- [Record set]
-------------------------

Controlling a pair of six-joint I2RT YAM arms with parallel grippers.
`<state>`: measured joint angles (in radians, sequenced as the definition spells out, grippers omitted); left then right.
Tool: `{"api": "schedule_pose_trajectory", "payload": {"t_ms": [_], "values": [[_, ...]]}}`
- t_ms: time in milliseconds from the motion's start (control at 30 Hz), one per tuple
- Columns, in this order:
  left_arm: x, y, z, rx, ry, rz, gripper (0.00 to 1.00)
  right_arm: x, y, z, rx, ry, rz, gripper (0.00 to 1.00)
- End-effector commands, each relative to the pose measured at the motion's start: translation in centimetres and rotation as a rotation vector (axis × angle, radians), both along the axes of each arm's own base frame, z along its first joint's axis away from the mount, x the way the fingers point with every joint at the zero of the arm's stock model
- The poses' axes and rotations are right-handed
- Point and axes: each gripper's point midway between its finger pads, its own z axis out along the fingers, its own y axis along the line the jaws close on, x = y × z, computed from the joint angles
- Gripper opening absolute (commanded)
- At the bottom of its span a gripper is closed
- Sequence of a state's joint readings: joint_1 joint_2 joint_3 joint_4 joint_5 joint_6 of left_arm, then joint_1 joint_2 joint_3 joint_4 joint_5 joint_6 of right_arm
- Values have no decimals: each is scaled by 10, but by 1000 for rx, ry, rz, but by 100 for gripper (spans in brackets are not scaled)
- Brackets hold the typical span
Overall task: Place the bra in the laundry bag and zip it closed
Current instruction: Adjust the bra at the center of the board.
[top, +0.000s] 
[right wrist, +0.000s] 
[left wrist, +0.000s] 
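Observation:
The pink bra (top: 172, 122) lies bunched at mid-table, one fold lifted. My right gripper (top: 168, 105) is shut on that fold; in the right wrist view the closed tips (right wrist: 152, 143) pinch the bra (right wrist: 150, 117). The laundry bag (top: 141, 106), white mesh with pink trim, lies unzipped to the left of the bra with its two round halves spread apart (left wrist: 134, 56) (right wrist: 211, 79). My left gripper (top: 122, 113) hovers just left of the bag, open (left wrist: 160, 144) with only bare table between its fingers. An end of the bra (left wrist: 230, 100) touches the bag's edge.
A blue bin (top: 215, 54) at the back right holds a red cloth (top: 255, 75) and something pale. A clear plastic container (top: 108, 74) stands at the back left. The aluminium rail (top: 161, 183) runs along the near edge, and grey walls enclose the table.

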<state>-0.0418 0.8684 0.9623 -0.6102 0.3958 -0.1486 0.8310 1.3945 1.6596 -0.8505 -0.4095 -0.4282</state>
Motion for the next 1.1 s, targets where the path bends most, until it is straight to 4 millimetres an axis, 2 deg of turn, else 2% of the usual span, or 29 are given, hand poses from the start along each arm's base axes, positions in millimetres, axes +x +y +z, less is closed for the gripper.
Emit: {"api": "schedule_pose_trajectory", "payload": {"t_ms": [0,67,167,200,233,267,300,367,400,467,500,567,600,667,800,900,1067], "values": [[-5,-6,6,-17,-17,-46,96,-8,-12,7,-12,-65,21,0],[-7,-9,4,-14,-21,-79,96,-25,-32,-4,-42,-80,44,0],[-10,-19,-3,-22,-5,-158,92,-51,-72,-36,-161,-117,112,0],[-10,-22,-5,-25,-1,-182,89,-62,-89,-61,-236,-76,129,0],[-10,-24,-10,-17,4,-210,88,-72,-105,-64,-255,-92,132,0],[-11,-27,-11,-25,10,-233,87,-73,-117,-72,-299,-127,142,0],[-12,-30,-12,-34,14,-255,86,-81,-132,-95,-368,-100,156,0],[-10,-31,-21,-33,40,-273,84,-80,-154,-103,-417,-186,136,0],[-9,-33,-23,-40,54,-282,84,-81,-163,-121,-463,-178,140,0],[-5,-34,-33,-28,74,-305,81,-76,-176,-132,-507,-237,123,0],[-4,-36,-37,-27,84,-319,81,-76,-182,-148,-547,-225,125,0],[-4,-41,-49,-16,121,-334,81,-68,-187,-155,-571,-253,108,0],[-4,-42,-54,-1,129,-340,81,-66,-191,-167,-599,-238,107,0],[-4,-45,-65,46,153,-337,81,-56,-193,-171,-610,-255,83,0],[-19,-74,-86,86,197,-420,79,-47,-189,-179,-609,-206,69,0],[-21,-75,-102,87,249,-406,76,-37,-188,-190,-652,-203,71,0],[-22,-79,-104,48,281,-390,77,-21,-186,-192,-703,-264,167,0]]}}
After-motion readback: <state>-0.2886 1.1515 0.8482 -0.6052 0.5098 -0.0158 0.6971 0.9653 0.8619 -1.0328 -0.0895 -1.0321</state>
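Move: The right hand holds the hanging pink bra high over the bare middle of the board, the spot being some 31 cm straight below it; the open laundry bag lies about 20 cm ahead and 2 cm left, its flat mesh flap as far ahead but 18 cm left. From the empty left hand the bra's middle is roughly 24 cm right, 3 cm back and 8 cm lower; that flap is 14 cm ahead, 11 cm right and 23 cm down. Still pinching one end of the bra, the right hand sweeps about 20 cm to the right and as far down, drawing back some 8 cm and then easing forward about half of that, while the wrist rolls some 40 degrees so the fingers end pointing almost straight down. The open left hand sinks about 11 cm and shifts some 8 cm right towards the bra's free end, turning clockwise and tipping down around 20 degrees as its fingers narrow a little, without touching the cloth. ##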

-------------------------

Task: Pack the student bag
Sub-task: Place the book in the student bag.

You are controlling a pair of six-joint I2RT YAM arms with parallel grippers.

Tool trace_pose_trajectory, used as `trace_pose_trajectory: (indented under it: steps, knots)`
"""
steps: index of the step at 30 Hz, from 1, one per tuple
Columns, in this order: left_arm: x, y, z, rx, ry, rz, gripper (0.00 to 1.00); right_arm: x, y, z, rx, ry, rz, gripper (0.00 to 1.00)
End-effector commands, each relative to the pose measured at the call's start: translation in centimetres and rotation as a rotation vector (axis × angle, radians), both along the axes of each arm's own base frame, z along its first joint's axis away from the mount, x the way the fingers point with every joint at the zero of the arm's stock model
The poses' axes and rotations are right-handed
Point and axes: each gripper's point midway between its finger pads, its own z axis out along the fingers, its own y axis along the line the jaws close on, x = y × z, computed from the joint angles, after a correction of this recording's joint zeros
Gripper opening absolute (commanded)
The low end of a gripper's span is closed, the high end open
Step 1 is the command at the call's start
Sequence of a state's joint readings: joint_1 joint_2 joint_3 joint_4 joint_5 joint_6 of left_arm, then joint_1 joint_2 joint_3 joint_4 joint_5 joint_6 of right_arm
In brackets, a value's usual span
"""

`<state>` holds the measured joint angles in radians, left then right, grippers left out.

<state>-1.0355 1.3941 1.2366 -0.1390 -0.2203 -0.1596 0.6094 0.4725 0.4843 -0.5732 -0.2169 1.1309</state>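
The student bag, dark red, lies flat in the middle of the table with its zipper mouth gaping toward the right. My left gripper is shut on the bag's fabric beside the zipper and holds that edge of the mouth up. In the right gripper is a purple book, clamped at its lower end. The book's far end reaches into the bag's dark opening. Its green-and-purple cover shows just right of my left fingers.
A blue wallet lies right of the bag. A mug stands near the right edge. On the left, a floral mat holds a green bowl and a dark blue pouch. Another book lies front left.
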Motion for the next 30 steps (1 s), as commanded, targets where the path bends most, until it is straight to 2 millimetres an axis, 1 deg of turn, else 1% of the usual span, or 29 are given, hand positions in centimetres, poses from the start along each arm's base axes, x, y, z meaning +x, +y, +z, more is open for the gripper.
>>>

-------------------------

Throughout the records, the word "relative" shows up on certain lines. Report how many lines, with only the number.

2